Records excerpted from a collection ::
= Beginning of Section =

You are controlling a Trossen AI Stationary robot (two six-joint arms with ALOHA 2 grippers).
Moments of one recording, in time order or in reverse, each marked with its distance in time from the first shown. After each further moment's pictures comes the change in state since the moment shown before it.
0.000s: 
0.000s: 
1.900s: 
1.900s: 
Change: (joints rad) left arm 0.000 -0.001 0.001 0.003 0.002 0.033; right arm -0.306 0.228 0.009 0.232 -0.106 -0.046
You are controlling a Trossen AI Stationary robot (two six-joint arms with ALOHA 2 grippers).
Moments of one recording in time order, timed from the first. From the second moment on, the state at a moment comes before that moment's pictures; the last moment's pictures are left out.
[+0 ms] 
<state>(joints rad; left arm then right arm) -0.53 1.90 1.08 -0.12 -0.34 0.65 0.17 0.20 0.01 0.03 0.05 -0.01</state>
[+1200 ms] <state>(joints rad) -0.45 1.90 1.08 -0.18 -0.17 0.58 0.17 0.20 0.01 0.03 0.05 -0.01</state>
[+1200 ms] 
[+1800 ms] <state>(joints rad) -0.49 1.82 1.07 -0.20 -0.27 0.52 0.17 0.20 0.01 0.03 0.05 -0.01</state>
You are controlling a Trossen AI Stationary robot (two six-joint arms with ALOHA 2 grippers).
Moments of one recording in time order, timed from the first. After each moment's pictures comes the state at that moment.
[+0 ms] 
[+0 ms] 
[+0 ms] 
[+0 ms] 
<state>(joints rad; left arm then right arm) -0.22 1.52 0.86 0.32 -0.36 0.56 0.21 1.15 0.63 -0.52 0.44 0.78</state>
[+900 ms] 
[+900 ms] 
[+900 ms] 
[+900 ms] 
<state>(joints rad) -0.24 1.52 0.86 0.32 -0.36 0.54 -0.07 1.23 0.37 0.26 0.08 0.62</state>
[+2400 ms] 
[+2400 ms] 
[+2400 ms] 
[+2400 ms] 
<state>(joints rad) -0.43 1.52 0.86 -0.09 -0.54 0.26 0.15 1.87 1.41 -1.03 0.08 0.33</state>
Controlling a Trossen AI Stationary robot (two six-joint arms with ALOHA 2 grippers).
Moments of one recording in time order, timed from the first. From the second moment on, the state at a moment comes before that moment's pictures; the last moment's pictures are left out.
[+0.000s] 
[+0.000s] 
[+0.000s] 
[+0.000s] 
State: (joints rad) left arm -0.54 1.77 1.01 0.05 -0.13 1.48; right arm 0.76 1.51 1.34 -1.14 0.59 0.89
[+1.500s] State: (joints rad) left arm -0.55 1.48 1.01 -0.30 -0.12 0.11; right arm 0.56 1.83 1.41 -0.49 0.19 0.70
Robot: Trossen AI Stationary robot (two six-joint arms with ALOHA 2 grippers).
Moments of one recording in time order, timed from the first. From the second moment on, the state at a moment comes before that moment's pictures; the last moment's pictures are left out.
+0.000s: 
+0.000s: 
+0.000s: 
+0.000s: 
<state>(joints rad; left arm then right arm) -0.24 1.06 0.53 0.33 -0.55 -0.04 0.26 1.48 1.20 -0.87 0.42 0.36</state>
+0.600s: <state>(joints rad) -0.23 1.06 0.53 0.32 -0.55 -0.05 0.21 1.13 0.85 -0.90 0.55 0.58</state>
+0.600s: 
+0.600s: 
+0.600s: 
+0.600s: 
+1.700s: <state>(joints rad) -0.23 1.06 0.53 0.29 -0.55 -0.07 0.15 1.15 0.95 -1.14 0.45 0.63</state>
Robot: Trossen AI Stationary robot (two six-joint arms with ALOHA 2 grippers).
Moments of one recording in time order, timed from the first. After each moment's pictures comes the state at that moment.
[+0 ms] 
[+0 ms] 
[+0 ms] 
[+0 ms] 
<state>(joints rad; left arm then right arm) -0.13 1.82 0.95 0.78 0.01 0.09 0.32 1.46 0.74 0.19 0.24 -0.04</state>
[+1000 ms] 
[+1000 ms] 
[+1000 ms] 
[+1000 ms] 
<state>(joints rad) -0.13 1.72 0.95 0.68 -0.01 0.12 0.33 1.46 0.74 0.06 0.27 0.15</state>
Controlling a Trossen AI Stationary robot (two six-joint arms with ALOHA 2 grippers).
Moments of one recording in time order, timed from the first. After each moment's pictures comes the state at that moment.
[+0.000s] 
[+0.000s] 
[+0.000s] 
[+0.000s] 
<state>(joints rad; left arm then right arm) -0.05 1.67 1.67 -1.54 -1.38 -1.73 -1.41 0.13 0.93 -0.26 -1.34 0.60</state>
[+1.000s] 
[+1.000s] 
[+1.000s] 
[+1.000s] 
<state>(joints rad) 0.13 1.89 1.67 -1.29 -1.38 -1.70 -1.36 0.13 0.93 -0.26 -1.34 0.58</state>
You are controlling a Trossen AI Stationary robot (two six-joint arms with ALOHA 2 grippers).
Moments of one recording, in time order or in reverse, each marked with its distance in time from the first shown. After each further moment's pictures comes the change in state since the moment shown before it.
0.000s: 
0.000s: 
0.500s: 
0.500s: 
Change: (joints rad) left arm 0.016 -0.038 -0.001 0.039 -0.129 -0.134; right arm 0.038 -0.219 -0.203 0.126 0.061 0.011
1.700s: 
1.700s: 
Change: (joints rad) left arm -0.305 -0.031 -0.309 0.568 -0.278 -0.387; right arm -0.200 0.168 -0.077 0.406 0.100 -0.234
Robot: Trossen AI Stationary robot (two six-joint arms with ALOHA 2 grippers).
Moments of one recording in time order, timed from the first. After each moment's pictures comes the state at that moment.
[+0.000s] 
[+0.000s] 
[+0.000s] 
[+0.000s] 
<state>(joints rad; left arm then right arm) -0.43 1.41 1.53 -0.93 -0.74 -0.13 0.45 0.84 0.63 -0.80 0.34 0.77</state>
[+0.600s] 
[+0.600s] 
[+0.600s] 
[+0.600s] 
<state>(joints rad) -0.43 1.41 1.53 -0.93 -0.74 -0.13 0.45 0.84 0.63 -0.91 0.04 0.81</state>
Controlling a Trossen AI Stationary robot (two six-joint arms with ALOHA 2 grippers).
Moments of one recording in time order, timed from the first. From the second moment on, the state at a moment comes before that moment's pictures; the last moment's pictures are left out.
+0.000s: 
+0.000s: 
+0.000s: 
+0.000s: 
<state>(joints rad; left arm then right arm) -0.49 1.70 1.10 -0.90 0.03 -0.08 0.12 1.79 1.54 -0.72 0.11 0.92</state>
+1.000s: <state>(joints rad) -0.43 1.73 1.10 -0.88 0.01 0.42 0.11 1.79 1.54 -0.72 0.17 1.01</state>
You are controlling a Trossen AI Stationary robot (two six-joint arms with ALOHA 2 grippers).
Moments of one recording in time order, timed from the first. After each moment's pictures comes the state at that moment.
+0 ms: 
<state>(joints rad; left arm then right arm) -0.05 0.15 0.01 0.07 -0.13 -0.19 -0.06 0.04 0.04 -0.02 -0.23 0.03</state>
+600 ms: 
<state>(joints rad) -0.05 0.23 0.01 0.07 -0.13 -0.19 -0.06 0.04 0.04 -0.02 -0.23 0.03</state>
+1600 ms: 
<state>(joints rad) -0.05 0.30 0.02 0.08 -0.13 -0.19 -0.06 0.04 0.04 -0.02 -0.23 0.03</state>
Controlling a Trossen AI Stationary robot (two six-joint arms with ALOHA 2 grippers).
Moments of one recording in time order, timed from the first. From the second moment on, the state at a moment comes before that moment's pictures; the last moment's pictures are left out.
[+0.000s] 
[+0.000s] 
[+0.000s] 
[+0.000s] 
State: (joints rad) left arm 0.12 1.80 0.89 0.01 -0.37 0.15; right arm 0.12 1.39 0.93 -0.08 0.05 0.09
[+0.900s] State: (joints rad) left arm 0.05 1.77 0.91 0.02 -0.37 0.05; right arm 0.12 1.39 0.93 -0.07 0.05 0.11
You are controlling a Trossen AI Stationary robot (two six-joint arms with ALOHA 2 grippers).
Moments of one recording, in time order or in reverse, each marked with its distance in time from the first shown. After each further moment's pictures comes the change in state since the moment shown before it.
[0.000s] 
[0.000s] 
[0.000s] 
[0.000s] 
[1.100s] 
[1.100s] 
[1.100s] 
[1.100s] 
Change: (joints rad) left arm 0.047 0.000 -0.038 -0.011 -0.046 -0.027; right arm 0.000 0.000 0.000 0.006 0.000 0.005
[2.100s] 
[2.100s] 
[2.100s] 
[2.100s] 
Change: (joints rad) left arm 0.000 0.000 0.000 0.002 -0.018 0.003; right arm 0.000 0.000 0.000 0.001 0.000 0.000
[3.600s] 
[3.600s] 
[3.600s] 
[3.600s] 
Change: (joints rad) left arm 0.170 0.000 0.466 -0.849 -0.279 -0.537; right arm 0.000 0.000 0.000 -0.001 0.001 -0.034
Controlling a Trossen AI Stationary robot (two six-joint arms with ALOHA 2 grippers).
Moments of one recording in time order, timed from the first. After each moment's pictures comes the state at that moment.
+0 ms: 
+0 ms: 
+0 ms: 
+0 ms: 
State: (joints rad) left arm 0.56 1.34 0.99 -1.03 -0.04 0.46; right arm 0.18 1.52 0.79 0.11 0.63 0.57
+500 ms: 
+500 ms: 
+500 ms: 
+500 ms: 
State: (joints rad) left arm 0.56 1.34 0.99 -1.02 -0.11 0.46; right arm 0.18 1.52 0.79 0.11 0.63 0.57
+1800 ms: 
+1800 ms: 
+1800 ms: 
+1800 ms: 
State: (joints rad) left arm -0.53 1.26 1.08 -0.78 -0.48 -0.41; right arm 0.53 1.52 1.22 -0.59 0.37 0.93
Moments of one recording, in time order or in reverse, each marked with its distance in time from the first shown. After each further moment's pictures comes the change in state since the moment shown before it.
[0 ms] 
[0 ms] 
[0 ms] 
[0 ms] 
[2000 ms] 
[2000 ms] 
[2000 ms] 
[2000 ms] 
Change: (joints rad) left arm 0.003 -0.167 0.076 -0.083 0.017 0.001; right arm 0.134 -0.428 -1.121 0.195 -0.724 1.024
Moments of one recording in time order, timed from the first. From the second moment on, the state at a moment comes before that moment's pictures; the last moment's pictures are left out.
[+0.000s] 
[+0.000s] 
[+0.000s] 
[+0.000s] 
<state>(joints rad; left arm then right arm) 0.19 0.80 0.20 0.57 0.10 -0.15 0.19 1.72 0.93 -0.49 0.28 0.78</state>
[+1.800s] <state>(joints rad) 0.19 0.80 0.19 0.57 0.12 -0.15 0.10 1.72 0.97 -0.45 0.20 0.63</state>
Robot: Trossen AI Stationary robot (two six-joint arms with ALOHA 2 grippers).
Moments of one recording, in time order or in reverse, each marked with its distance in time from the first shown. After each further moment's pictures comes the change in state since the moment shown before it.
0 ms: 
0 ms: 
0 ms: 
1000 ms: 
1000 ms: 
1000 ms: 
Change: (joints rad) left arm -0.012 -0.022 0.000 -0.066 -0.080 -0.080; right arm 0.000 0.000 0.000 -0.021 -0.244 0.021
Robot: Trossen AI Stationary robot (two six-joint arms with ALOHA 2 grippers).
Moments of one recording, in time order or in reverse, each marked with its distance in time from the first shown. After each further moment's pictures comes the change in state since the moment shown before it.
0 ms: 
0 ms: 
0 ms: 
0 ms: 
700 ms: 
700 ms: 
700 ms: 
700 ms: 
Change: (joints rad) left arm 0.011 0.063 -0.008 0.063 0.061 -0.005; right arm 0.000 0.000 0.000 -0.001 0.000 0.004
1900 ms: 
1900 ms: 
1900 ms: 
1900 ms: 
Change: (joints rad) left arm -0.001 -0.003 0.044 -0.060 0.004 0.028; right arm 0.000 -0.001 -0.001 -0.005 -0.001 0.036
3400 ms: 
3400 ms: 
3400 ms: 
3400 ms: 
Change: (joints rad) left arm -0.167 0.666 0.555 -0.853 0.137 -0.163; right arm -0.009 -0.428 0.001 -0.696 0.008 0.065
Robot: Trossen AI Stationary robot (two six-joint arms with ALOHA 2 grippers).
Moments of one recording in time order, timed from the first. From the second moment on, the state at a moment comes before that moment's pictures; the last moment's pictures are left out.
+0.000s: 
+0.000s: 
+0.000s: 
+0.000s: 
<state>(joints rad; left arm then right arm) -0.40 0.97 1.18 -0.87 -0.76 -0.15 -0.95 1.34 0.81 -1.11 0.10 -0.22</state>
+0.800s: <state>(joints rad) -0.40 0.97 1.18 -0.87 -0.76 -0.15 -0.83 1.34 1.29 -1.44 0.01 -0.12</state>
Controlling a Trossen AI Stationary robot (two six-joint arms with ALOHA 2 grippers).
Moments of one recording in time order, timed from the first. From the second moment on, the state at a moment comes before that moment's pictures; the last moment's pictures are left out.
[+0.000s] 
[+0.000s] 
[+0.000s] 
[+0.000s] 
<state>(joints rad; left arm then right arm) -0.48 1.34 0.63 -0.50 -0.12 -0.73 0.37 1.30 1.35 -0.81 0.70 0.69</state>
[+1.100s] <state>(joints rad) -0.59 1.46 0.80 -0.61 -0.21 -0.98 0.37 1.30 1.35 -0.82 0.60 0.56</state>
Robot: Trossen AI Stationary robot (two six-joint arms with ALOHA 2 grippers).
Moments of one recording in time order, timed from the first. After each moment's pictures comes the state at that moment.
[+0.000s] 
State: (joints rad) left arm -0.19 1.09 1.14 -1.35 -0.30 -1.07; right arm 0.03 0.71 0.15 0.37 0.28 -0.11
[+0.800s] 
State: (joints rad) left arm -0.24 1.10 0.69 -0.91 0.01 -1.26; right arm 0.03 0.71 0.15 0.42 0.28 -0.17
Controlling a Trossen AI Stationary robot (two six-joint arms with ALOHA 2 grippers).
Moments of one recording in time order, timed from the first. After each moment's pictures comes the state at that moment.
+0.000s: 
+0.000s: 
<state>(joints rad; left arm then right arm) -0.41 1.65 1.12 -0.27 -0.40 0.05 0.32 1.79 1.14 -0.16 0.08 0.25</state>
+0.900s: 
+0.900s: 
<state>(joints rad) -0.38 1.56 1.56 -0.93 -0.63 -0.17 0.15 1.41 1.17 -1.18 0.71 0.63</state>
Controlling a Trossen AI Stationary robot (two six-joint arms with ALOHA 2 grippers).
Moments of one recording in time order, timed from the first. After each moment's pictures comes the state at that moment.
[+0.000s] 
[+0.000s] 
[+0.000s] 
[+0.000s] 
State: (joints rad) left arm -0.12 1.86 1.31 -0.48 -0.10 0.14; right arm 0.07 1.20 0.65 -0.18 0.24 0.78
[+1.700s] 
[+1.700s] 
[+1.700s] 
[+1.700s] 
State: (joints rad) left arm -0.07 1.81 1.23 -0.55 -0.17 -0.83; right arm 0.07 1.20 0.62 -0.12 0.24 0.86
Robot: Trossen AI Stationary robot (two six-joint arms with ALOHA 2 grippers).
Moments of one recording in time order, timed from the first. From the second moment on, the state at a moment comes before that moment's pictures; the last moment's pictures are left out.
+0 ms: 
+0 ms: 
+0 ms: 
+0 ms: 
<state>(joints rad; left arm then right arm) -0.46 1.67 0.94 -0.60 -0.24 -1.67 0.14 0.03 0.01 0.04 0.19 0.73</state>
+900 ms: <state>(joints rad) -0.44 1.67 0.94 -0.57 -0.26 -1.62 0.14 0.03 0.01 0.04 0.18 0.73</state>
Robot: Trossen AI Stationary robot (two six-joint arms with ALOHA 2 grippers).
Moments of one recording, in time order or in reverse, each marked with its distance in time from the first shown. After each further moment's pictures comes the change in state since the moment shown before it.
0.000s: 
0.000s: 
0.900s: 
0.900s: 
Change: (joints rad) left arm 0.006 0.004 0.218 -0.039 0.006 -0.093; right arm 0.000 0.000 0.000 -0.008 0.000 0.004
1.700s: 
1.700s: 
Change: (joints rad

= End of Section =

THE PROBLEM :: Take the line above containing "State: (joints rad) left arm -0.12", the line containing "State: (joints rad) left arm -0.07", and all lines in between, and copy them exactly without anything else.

SOLVED EXERCISE ::
State: (joints rad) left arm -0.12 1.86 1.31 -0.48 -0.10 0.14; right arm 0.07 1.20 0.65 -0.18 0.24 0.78
[+1.700s] 
[+1.700s] 
[+1.700s] 
[+1.700s] 
State: (joints rad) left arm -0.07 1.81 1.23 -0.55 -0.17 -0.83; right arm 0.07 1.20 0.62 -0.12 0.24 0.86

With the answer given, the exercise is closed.